The food truck concept is one of the fastest growing trends in food service. Inspired by the culinary diversity that exists across the food truck industry, thousands of aspiring restaurant owners are jumping on the mobile food service bandwagon--launching operations at a fraction of the cost it would take to start a traditional restaurant.
And first-time restaurateurs aren't the only ones who are looking to cash in on food truck trends. According the National Restaurant Association (NRA), 19 percent of fast casual restaurants say that they are likely to launch a food truck within the next two years.
But whether you're an established food service business owner or an aspiring restaurateur, the NRA offers several tips to help get your food truck off to a strong start.

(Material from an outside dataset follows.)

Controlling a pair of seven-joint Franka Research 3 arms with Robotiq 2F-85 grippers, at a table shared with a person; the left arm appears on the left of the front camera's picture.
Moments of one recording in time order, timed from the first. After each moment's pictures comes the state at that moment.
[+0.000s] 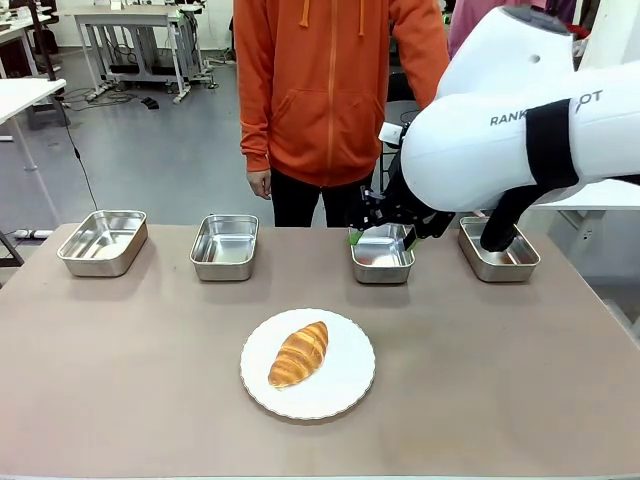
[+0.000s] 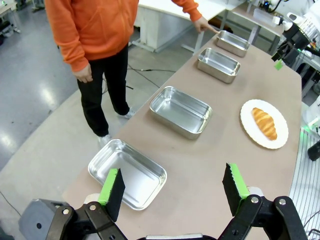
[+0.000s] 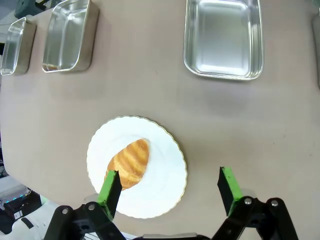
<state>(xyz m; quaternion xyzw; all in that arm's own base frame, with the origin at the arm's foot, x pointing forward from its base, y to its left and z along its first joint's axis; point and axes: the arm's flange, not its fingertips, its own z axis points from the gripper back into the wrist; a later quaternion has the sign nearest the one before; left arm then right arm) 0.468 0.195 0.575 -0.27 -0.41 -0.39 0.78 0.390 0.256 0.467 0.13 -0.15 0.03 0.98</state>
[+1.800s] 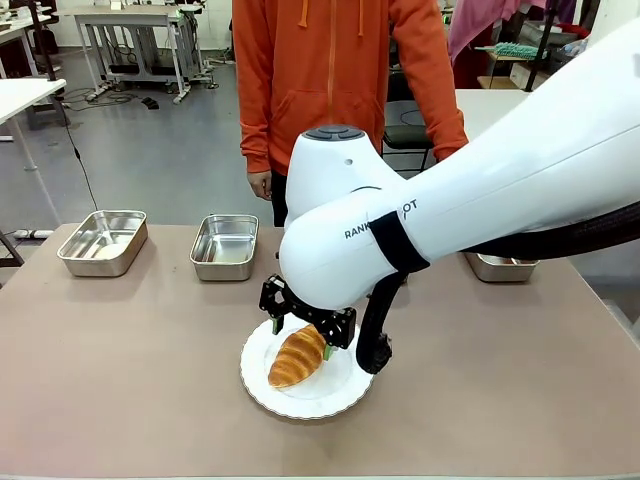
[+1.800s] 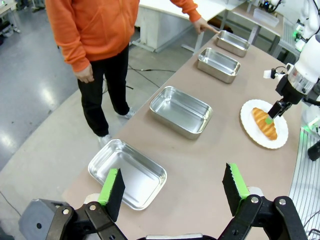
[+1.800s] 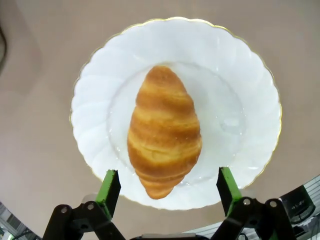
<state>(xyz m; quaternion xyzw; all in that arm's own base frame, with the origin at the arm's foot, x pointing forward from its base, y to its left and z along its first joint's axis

- Understand the risks. Food trucks create a new set of opportunities and challenges. Bad weather, mechanical breakdowns and other events can jeopardize your profitability, so it's important to have a clear understanding of the risks before you invest.
- Research laws and regulations. Food trucks are subject to zoning and regulations that are different for each municipality. Research the permit requirements and laws in your area as part of the planning process.
- Focus on a limited menu. There isn't much space for food prep and storage in a typical food truck, so you'll want to focus on a limited menu that allows you to quickly serve up a small selection of high quality dishes to your customers.
- Consider a trailer. Pull-behind trailers are less expensive than food trucks and have fewer liability issues. If it's viable, you might want to think about housing your operation in a trailer rather than customizing a motorized vehicle.
- Leverage stationary space. If you have a brick-and-mortar establishment, use it to do prep work and other activities that are difficult to perform in a truck. If you don't have a brick-and-mortar restaurant, consider doing prep work from your home or an area that meets food safety requirements.
Many would-be restaurant owners use their food trucks as stepping stones to starting a restaurant. Although many of the initial requirements are the same, future restaurant owners should incorporate the idea of eventually owning a brick-and-mortar establishment into their food truck business plan.